[Opening EXERCISE DATA section]
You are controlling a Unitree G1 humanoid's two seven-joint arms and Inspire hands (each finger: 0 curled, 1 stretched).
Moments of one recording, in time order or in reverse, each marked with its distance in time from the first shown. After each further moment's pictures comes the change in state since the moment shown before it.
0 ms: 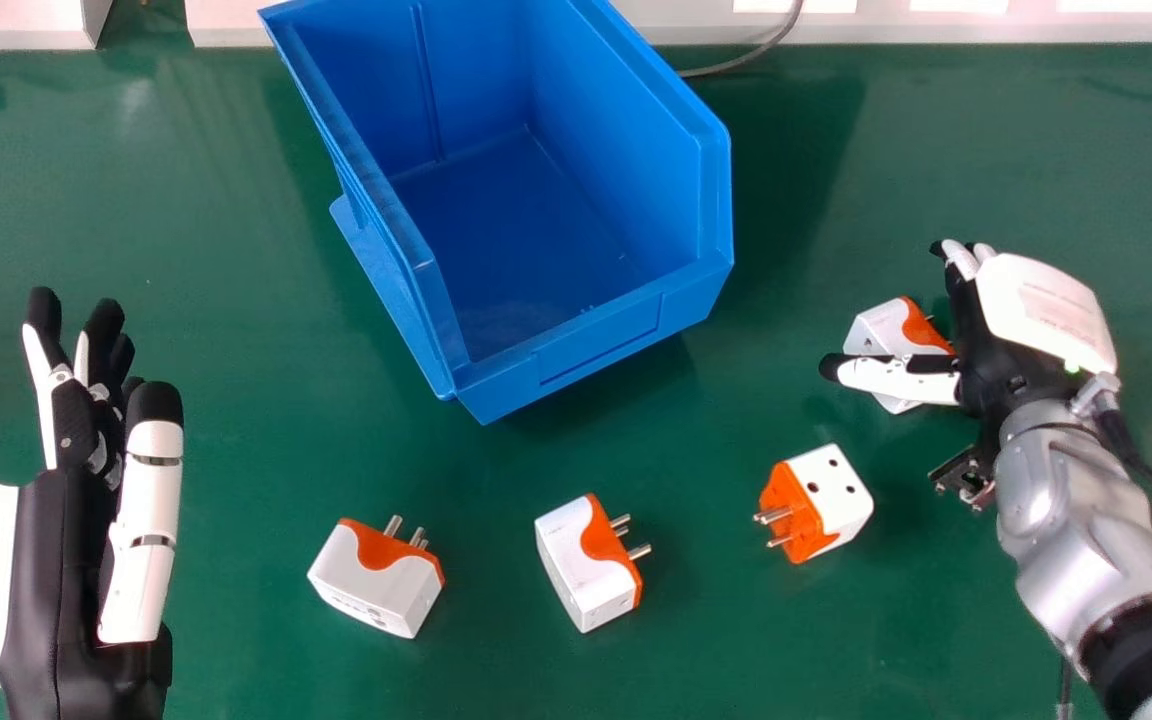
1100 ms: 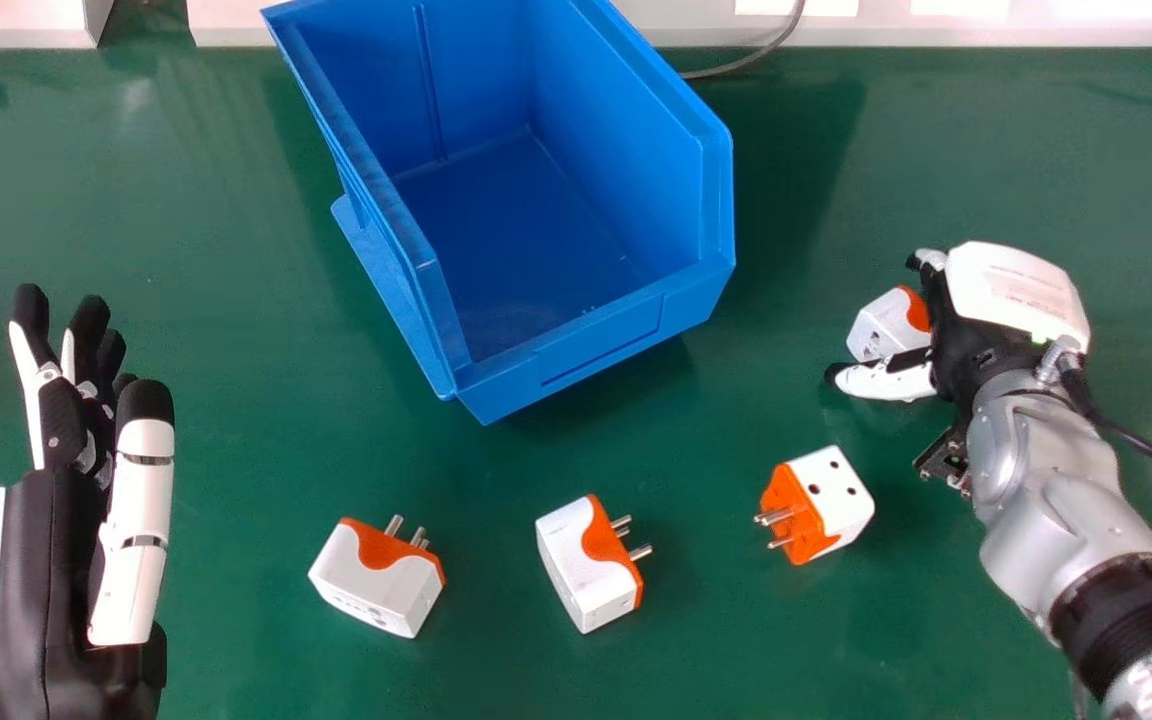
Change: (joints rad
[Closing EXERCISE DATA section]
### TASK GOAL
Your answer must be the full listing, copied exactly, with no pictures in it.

### EXERCISE RESPONSE
You are controlling a Unitree G1 humanoid's two seven-joint arms and Inspire hands (each finger: 0 curled, 1 stretched).
Moments of one recording, in time order or in reverse, each marked with its distance in time from the first shown. After each further moment's pictures comes the change in state since the moment shown before it.
0 ms: 
1100 ms: 
Change: (joints rad

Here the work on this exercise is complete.